## EXERCISE DESCRIPTION
Skip the pictures and restate, word for word, the lines from the one containing "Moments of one" to the end of the data below.

═══

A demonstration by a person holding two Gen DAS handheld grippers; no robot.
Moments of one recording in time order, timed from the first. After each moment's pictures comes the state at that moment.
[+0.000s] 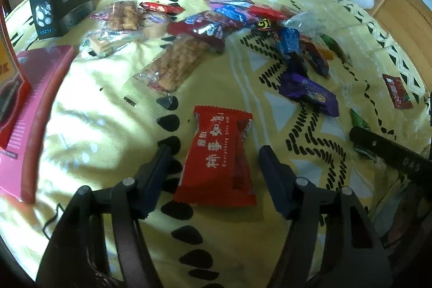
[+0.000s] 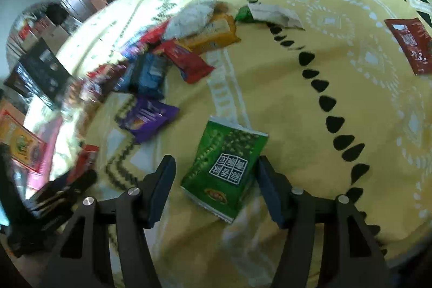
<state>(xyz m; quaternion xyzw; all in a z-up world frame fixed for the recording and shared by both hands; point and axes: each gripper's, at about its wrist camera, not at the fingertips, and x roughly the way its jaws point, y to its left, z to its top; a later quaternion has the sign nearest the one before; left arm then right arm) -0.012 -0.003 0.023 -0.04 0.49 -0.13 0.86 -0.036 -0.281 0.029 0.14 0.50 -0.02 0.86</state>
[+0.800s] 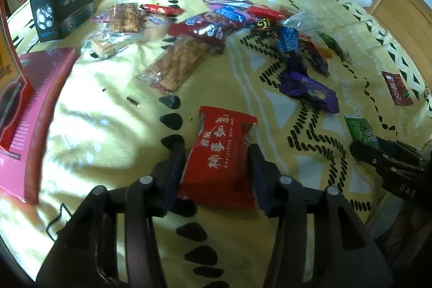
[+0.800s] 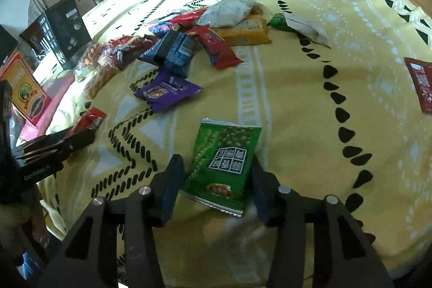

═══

## TASK OUTPUT
Moments of one recording in time order, timed from the first. After each moment's pictures comes the state at that moment.
[+0.000s] 
[+0.000s] 
<state>(xyz m; quaternion xyzw; all in a z-up world frame fixed for the recording and shared by both hands; point and axes: each gripper's, at about its wrist camera, not at the fingertips, and x roughly the way its jaws point, y to its left, z to its top; a later quaternion has the sign nearest the one before; left arm then right arm) -0.012 -0.003 0.023 -0.04 0.49 -0.13 0.86 -0.036 -0.281 0.029 0.14 0.50 -0.02 0.86</state>
[+0.800s] 
[+0.800s] 

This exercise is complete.